Knowledge from past experience can be thrown into stark relief when working in a new setting — and this is often the starting point for truly original research. Sudipta Seal, Chair of the Department of Materials Science, began his career in high-temperature material production, with a focus on cerium oxide. By the time he started his Ph.D. program at the University of Wisconsin, he shifted focus to investigating materials that cause oxidative damage to organisms. He remembers he decided to “revisit cerium oxide and make it nanoscale.” Then, he tested its impact on neural cells.
Upon reviewing the results, Seal says, “it dawned on me that this material has a very unique biomedical property that has never been looked into. It is one of very few inorganic nanomaterials that is an antioxidant.” He also thanked his collaborators for the help they gave on the journey.
Ever since this revelation, the material has been subject to a great deal of research, Seal says.
“There are a wide range of applications in biomedical sciences — from cancer research to bone regeneration, tissue regeneration, and radiation protection,” he says. All from this almost accidental discovery made at UCF.”
Moments of serendipity, even if few and far between, do play a role. Jayan Thomas, professor of nanotechnology, engineering and photonics, remembers working day in, day out to develop a supercapacitor in 2013. A breakthrough continued to evade him, until he spotted a pile of wire one weekend while on an evening walk. The wire was made of copper — the same material he had been using to support his supercapacitor prototypes. Thomas realized that if he built a supercapacitor into a cable of copper wire, it might be capable of storing and transferring energy simultaneously.
After months of testing with his team, the idea was brought to reality, using billions of “nanowhiskers” to exponentially increase the surface area available for electrons. Thomas’ spur-of-the-moment realization had become the world’s first-ever energy-storing electrical cable.
Still, by its very nature, serendipity cannot be relied on. Elsheimer recalls a moment during his time as a graduate student at the University of Florida, when every factor but luck seemed to be in his favor.
“A reaction of mine at the bench got out of hand, and I accidentally made a ton of some stuff [difluoro-diiodomethane],” he says.
It was a novel material, determined to be the most promising candidate for the development of a space laser-based missile defense system — and at the very moment Elsheimer had a bottle of this compound, the development team was on campus looking for someone to help them make it.
But, unfortunately, he says, “it turned out the compound didn’t work for that application.”
Faced by luck or the lack thereof, the process remains the same.
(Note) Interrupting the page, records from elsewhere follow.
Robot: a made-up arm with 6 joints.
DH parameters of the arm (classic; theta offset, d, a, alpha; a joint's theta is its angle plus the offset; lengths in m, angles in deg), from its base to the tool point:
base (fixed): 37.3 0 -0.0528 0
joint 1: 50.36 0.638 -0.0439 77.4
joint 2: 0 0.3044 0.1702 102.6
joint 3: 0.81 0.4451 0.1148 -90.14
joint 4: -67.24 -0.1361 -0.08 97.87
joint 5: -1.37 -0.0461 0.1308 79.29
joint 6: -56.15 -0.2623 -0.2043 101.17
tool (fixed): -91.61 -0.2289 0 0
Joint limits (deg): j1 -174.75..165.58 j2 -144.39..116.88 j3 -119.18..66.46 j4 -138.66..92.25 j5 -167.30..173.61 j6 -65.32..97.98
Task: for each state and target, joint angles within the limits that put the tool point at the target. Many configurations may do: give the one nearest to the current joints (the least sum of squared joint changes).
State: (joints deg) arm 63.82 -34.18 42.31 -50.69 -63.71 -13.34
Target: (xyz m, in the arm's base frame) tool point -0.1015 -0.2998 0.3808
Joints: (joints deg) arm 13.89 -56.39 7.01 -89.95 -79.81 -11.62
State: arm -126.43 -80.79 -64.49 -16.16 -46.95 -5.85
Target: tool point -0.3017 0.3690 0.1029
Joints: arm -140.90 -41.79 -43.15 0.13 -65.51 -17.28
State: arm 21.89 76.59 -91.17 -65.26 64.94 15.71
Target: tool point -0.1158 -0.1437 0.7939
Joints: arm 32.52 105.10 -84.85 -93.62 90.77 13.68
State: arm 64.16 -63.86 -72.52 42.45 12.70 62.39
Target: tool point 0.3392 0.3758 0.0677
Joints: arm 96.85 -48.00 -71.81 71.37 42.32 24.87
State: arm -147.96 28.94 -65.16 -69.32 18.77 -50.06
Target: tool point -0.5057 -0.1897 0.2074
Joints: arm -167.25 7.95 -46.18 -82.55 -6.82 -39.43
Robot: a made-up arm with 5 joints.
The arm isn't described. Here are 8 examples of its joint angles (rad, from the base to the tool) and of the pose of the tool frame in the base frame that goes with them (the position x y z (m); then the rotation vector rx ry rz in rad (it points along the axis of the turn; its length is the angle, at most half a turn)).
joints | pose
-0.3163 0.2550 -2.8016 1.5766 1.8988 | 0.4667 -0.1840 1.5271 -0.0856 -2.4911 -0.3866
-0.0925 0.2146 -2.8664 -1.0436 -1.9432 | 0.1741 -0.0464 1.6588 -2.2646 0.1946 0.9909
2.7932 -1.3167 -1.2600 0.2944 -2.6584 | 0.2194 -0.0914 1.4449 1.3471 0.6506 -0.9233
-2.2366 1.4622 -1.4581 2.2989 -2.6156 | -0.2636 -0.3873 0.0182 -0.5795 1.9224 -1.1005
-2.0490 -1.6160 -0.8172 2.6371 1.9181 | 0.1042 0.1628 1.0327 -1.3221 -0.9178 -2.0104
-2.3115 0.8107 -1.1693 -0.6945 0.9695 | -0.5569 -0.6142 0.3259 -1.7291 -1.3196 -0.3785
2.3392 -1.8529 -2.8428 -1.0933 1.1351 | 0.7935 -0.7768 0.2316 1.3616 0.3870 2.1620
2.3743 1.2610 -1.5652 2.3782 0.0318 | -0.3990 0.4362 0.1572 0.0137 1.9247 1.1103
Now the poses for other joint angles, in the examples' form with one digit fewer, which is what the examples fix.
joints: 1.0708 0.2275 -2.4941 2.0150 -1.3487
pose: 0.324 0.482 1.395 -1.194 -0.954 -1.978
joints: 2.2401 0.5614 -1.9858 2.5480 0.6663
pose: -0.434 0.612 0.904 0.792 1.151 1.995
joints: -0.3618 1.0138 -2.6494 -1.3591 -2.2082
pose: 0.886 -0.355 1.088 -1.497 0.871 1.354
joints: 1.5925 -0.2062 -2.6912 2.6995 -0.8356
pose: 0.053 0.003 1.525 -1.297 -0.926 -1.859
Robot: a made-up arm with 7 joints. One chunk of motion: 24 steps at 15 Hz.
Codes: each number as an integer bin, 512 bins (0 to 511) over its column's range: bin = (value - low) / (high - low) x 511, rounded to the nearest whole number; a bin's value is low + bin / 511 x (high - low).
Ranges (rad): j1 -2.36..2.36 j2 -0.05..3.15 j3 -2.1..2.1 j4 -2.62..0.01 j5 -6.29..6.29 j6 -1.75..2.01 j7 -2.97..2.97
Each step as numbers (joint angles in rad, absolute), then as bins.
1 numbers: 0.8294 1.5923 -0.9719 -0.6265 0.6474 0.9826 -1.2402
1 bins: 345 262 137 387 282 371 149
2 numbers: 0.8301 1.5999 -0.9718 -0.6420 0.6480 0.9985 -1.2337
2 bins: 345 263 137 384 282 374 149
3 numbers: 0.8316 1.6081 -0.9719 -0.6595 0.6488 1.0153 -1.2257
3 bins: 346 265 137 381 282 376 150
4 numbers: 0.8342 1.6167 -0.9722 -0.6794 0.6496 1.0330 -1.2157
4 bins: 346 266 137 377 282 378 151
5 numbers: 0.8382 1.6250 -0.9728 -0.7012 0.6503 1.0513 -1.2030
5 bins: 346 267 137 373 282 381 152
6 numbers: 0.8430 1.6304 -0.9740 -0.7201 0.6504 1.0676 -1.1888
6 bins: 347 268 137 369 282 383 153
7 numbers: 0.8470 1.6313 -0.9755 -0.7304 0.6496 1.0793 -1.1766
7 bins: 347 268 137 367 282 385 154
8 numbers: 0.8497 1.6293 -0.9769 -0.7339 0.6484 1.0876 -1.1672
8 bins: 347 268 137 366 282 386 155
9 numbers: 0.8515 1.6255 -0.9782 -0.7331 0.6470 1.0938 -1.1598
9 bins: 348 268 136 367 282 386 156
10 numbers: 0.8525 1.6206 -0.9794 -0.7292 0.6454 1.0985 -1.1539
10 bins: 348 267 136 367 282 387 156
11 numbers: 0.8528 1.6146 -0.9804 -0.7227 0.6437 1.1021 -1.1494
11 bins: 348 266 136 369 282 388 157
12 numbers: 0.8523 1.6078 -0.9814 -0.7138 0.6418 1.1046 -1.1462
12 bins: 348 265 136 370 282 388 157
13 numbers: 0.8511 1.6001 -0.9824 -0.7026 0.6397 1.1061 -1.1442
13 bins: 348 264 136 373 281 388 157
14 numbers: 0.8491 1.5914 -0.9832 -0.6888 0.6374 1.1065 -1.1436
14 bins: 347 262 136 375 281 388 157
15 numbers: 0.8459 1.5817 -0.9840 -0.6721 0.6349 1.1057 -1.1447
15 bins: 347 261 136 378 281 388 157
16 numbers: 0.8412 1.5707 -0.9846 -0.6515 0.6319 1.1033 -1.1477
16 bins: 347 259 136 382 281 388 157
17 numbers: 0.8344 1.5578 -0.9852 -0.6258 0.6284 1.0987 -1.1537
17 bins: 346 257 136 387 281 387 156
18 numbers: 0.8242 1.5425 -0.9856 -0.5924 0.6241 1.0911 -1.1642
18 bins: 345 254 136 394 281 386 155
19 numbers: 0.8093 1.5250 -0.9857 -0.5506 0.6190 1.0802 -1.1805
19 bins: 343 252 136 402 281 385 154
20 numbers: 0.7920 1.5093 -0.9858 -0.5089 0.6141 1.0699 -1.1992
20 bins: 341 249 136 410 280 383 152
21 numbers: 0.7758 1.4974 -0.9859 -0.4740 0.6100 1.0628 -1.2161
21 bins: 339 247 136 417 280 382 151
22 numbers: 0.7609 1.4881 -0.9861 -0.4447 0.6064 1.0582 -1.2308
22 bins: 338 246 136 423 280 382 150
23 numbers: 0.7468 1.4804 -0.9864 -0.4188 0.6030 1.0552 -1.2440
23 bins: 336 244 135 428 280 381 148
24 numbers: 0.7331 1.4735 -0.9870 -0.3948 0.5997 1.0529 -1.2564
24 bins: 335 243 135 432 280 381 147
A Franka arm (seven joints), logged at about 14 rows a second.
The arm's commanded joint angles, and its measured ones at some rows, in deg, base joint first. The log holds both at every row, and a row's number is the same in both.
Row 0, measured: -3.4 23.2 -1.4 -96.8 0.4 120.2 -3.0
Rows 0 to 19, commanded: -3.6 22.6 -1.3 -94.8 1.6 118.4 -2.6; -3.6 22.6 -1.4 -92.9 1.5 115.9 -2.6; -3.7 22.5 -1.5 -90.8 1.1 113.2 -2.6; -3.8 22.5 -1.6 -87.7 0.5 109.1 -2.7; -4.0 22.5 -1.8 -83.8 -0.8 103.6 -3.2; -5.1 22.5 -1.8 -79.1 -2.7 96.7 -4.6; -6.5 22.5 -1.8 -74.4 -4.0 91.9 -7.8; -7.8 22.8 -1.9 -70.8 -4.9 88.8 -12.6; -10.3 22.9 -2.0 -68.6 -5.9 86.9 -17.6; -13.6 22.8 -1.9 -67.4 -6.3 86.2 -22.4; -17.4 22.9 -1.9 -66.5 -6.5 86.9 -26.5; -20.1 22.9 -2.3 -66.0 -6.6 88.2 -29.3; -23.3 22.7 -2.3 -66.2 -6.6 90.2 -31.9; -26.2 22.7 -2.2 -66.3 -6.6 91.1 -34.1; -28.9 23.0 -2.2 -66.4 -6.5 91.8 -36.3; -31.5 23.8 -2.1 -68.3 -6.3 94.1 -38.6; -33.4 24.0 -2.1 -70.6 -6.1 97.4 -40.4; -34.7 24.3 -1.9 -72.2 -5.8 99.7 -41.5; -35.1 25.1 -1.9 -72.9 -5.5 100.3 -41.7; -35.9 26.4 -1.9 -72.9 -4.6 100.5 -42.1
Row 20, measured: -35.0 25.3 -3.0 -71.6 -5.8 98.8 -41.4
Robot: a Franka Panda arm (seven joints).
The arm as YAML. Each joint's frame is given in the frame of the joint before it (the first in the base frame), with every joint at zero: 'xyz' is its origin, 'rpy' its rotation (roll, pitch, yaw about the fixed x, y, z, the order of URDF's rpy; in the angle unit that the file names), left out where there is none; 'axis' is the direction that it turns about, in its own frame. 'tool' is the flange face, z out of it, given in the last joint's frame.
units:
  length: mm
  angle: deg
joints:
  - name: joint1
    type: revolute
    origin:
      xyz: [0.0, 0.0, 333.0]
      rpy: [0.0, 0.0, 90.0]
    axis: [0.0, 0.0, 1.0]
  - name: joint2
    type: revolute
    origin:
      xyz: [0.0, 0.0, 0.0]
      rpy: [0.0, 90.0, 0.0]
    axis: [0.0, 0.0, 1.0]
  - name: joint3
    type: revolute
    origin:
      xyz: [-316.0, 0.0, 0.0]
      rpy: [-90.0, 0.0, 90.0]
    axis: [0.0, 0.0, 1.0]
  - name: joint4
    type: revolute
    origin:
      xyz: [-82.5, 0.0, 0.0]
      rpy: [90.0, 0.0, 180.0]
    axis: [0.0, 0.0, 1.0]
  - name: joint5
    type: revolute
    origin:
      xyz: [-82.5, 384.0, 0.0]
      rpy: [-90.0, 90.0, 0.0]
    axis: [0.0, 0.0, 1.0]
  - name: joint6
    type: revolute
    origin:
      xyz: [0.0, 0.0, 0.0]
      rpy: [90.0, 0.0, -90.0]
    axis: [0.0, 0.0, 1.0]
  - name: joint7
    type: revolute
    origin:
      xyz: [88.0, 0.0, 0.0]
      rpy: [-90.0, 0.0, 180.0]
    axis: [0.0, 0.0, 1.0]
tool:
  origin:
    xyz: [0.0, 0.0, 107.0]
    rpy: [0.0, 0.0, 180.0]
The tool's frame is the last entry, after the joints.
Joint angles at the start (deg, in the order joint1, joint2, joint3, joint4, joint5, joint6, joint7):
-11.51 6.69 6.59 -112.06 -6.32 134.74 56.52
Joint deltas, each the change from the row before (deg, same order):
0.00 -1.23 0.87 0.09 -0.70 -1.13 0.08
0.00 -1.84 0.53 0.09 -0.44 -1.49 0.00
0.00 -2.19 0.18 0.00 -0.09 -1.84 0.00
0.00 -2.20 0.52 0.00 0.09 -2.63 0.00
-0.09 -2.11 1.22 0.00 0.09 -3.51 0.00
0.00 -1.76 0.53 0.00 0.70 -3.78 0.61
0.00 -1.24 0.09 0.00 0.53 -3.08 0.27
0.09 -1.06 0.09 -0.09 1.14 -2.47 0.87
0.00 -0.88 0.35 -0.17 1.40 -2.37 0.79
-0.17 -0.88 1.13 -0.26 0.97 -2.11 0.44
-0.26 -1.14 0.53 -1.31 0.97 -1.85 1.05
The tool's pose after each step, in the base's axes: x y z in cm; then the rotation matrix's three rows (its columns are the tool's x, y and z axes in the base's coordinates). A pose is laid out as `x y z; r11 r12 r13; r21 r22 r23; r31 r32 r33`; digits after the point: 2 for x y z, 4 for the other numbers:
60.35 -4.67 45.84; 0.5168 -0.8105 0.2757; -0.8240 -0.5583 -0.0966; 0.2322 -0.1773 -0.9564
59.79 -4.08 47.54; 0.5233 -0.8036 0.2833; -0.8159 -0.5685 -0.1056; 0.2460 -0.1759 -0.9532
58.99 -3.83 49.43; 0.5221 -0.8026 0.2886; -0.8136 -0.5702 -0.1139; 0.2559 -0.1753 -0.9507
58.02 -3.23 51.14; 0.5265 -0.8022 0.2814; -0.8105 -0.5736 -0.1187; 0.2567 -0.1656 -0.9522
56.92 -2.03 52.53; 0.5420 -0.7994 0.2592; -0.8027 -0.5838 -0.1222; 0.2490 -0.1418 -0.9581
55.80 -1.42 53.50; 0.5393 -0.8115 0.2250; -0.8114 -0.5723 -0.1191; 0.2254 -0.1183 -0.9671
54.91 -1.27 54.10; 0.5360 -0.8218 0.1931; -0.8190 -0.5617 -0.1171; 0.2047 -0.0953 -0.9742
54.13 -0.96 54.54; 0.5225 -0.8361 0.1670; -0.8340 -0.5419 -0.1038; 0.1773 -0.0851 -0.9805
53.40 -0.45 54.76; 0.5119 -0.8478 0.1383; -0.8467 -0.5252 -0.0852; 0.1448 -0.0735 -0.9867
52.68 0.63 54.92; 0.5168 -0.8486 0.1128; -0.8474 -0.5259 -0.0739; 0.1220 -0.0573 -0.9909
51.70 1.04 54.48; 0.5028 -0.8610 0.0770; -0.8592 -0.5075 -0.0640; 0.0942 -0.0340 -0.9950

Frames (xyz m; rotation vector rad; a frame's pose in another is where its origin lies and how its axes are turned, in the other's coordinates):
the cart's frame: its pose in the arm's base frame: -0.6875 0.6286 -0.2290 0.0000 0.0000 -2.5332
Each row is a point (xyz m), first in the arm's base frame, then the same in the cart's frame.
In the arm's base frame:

The power of sustained attention, undeterred by frustration or failure, is irreplaceable. Copik stresses this, saying that “to truly make use of luck, you must be a scientist who is observant.”
Stephen Kuebler, professor of chemistry and optics and photonics, says discovery isn’t usually an aha moment portrayed in movies.
“There’s a real disconnect between how science is portrayed to the public and what really happens,” he says. “Students quickly learn that research is very nonlinear, with many false starts and failed experiments. But those that work and reveal some new truth are golden — they bring overwhelming satisfaction that makes it all worth it.”
Though the direction of discovery is never guaranteed, observation can only contribute to progress with the right feedback and support. Ultimately, Kuebler says, “No one person ever has 100% ownership of a problem or the ability to get the best answer.”